What you have to do
Set down the final part of the listing, which starts at the line containing "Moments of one" and runs to the last line, exactly and completely.
[Data section Boundary: Start]
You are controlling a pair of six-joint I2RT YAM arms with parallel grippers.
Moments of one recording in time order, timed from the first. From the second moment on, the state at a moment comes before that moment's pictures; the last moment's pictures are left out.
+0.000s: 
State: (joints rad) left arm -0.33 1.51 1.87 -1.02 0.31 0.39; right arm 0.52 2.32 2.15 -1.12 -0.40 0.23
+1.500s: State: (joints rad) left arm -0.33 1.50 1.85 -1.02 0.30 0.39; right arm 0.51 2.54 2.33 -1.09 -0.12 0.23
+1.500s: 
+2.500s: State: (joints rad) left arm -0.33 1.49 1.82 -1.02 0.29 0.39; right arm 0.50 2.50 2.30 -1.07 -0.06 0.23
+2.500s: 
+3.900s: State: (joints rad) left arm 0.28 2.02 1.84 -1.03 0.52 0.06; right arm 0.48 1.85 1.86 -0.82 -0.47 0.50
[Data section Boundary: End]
Expected answer
Moments of one recording in time order, timed from the first. From the second moment on, the state at a moment comes before that moment's pictures; the last moment's pictures are left out.
+0.000s: 
State: (joints rad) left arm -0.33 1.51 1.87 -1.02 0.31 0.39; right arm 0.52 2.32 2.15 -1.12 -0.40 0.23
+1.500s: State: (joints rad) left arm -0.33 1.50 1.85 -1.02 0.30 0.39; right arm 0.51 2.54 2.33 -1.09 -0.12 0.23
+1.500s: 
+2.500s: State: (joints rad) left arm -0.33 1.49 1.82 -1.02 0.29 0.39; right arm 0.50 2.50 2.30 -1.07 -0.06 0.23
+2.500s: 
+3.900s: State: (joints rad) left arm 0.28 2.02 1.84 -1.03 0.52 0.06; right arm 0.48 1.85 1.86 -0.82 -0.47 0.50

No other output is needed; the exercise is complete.